The case could affect similar pending suits and generate more legal action if last week's decision is upheld.

A rural North Carolina oil jobber, Lee-Moore Oil Co., charged that major oil companies contrived an artificial shortage in early 1973, before the Arab oil embargo, by declining to import additional oil. The conspiracy was aimed at driving maverick oil marketers out of the market to keep them from depressing prices of major brands by fierce competition at the retail level, according to allegations in the Durham case.

The jury found Union liable for a total of $162,621 in treble damages for the economic harm the conspiracy caused the smaller company. Union has filed a motion asking a judge to overturn the jury verdict.

Similar charges are the basis for a suit filed by five states that is pending in federal court in Los Angeles against most of the major oil companies. A Federal Trade Commission antitrust suit aimed at breaking up the nation's eight largest oil companies also contained similar charges, but the FTC decided to drop that effort last year.

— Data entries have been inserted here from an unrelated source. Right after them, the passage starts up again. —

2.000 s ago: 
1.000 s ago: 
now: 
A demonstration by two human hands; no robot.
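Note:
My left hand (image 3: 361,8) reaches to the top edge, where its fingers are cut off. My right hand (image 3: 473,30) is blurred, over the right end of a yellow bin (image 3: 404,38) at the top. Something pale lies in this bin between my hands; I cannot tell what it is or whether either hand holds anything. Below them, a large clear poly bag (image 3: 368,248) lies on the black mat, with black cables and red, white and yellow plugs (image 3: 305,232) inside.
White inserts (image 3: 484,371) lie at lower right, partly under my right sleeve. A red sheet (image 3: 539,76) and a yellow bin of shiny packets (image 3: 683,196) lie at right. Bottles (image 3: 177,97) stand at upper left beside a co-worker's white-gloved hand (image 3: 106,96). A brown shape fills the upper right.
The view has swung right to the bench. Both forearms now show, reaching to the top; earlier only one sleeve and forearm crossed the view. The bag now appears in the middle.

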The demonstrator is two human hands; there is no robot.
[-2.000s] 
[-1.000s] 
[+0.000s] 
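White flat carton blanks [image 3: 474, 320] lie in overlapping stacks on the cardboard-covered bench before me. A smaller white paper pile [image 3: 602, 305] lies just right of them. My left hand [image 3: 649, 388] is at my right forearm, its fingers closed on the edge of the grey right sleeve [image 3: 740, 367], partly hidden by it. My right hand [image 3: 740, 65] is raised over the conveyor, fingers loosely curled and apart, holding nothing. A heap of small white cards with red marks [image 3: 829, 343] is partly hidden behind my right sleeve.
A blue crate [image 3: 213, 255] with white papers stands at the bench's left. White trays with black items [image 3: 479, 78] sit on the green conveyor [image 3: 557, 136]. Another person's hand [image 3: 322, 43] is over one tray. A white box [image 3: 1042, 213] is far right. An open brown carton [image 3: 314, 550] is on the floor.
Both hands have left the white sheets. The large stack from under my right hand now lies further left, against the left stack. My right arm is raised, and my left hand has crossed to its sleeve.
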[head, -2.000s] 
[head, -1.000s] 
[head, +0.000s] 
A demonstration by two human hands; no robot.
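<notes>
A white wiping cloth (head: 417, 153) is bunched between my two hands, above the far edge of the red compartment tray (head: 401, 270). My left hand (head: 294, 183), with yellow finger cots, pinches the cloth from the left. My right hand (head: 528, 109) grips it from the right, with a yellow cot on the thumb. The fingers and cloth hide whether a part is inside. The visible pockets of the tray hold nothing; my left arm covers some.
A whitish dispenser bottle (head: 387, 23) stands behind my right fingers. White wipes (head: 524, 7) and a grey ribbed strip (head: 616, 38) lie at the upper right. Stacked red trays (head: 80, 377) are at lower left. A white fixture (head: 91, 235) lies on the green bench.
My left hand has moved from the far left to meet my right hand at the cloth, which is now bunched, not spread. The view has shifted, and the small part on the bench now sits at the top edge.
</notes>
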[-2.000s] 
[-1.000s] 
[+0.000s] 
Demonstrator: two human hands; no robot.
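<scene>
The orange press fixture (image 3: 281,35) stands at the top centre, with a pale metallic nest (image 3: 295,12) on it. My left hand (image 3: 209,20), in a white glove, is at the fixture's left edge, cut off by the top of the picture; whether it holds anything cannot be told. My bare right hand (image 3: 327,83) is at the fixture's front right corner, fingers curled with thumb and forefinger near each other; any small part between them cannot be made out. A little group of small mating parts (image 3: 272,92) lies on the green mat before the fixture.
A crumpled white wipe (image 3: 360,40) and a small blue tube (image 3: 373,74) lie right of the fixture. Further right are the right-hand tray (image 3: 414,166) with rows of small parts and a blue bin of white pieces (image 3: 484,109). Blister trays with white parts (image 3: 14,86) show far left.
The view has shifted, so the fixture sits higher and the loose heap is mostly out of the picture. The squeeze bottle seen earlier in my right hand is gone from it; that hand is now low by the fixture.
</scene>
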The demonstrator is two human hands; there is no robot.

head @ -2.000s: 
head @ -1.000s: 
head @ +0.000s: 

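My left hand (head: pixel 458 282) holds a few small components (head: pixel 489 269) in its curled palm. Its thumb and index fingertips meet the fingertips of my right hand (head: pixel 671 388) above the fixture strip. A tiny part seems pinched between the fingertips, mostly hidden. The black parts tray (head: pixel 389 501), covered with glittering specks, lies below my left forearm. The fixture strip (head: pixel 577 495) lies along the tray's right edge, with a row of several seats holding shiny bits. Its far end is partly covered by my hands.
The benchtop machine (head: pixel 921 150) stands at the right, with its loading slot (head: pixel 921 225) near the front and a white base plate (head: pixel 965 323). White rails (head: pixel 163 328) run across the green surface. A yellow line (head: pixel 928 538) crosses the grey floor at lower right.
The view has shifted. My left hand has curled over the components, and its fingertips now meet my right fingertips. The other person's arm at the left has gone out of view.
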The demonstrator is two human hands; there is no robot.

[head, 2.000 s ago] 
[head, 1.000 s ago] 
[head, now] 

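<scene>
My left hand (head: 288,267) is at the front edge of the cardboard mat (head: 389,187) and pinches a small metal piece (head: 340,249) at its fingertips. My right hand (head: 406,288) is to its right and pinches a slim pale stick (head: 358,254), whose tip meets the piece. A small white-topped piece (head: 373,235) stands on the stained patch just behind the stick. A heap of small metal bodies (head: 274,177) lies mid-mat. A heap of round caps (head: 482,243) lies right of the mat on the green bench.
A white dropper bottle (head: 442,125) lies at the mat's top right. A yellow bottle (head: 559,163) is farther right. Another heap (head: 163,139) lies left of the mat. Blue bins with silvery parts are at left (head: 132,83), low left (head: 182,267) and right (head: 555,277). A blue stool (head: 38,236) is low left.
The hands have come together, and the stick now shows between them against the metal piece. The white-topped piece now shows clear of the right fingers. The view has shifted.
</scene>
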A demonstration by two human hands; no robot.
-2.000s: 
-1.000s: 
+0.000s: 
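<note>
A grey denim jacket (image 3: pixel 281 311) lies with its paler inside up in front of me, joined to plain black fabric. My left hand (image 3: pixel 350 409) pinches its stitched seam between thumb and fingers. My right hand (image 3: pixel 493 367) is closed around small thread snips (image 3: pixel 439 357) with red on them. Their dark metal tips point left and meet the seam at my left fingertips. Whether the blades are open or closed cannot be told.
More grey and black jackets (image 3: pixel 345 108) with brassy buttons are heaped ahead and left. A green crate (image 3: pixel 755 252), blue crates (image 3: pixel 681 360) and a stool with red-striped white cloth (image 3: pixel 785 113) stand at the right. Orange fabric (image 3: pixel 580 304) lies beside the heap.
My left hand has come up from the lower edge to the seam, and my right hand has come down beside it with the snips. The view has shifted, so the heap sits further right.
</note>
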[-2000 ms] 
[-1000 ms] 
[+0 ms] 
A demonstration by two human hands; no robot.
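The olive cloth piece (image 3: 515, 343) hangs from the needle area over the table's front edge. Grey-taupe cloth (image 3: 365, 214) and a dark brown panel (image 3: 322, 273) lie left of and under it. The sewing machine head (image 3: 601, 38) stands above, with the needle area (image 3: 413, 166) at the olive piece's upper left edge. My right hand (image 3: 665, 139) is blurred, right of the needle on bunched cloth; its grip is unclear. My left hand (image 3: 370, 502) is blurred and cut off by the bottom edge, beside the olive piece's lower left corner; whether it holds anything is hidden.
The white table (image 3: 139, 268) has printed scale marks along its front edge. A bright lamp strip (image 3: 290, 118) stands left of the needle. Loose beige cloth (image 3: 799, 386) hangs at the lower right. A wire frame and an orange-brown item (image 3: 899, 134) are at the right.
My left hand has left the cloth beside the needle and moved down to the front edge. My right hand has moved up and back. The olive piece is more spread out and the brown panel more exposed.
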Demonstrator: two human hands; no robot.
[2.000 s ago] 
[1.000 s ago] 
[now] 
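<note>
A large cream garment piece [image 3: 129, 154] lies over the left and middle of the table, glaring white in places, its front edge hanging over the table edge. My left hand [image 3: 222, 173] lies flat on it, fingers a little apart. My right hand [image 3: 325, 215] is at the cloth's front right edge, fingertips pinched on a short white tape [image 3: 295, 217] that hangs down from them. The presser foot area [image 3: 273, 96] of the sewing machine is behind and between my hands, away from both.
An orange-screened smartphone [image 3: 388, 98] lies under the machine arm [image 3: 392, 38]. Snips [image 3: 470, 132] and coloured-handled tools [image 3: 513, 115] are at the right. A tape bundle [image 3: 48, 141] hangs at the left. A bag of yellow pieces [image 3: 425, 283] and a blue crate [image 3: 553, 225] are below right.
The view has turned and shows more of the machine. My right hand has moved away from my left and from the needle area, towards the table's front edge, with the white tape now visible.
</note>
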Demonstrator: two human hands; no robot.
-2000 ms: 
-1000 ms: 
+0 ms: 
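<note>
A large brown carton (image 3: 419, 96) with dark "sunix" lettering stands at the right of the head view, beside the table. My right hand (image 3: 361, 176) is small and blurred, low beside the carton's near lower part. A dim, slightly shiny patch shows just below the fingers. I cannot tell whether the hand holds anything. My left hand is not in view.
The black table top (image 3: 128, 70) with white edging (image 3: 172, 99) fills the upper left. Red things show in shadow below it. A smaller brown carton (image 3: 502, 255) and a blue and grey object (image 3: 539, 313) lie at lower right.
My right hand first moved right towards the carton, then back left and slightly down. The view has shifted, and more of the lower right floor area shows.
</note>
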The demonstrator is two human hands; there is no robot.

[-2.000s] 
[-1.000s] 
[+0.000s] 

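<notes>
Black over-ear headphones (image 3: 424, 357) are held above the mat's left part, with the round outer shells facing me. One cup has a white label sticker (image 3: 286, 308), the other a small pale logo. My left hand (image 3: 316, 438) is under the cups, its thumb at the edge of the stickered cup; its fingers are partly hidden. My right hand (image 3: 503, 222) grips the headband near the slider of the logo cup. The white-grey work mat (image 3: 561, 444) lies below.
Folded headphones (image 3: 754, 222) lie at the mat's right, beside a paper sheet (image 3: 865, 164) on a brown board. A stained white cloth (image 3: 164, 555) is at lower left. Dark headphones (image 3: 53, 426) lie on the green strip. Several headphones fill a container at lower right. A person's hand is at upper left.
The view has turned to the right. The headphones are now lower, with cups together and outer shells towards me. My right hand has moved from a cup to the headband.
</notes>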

Lee-Moore was notified in September 1972 that Union was cancelling a contract under which Union sold gasoline and other petroleum products to Lee-Moore, which then sold them to Union-brand retailers. As a result, Lee-Moore was unable to supply Union-branded products to those customers, Lee-Moore's attorney, Irving Saul, told the jury.

Amoco was willing to supply some products to Lee-Moore, but only for resale to a few specified stations. That left Lee-Moore able to offer only unbranded products to its other customers.

Lee-Moore claimed that it paid one to 20 cents more a gallon for gasoline as a result and that the retail stations that switched to independent brands lost the benefit of Union's advertising and credit cards. Some stations stopped buying from Lee-Moore, the company said.

Lee-Moore argued that its troubles were the result of a conspiracy by Union and at least one of the following companies: Exxon, Shell, Gulf, Phillips and Cities Service.

According to Saul, at the time the contract was canceled there was a history of price wars that had kept prices down. At the same time, major oil companies began to look more at their "downstream" operations, including retail stations, as a source of revenue, he said.

Some marketers, such as Lee-Moore, were identified by major companies as less profitable than others, Saul said. As a result, when the so-called shortage occurred in 1973, they began to cancel contracts with those marketers.

Lee-Moore claimed that the shortage was induced by the companies themselves.